**TASK DESCRIPTION:** Check every line of the material for the word "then". Copy those that have it.

**RECORDED DATA:**
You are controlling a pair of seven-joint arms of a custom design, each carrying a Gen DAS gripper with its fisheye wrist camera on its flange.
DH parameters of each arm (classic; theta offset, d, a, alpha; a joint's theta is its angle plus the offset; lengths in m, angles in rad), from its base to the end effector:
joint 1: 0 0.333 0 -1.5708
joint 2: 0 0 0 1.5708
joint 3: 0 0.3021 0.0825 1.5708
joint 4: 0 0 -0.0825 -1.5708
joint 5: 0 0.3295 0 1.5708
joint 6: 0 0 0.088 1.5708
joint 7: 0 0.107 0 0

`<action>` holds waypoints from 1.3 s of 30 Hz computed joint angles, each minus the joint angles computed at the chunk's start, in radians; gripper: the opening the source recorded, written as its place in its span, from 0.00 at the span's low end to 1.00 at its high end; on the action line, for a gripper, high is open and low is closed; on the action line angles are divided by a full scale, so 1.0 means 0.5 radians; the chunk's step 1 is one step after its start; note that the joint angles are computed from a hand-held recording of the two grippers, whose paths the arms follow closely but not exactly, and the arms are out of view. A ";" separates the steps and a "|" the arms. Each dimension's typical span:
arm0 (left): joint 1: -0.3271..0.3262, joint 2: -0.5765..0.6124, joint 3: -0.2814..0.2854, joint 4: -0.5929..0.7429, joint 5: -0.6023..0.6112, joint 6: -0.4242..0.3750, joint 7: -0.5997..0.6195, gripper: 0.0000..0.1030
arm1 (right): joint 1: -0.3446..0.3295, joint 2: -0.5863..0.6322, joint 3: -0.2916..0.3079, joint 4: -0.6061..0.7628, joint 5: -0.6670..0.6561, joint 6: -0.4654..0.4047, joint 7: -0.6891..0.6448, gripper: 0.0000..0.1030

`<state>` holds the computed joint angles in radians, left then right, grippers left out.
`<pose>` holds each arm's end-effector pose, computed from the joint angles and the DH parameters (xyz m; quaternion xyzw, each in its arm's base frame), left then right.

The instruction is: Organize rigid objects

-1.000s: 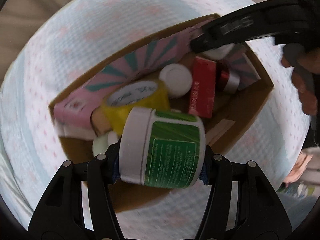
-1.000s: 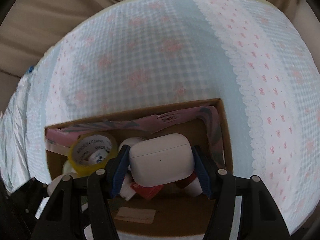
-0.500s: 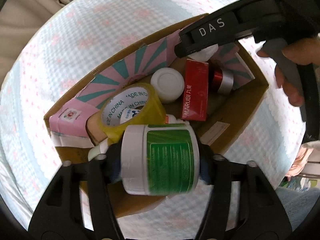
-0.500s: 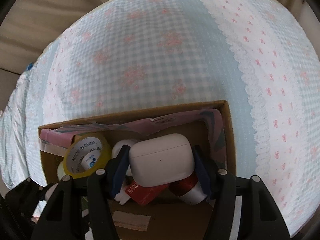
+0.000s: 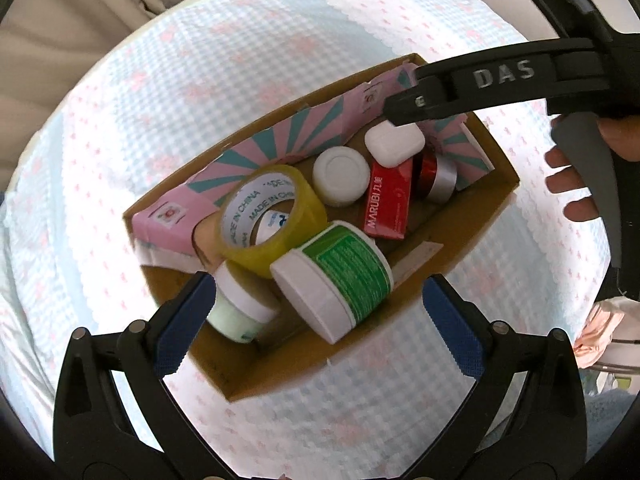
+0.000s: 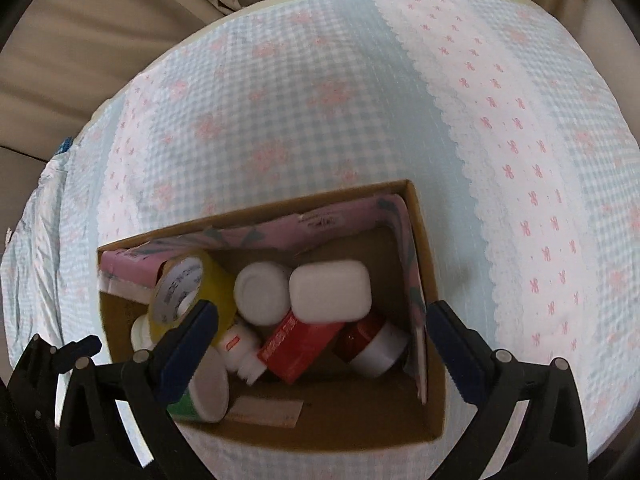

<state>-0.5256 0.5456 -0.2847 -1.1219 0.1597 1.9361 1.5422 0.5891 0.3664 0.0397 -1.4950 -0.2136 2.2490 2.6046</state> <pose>0.5106 -0.4404 0.5283 -0.3919 0.9088 -0.1307 0.0590 0.5289 0.3721 0.5050 -0.5767 0.7893 -0.0788 0.1957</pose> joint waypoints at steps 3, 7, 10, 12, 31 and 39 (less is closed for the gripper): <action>0.018 -0.139 -0.001 -0.174 0.009 0.079 -0.041 1.00 | 0.041 -0.098 -0.004 -0.086 -0.071 0.019 0.093 1.00; 0.054 -0.331 -0.017 -0.398 0.009 0.182 -0.114 1.00 | 0.079 -0.210 0.036 -0.139 -0.179 -0.031 0.164 1.00; 0.082 -0.454 -0.034 -0.527 -0.013 0.238 -0.178 1.00 | 0.111 -0.305 0.082 -0.175 -0.264 -0.119 0.224 1.00; 0.094 -0.542 -0.036 -0.590 -0.006 0.255 -0.236 1.00 | 0.124 -0.370 0.116 -0.199 -0.316 -0.180 0.265 1.00; 0.151 -1.330 -0.185 -0.720 0.421 0.268 -1.264 1.00 | 0.252 -0.847 0.577 0.086 -0.938 -0.994 0.351 1.00; 0.002 -1.292 -0.372 -0.529 0.829 0.109 -1.663 1.00 | 0.275 -1.031 0.823 0.036 -1.298 -1.282 0.415 1.00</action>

**SOLUTION:**
`<state>` holds the computed joint angles in radians, left then right, grippers left out.
`<pose>` holds each arm's end-effector pose, computed from the joint angles and the DH parameters (xyz m; quaternion xyzw, each in its arm's base frame), left then right.

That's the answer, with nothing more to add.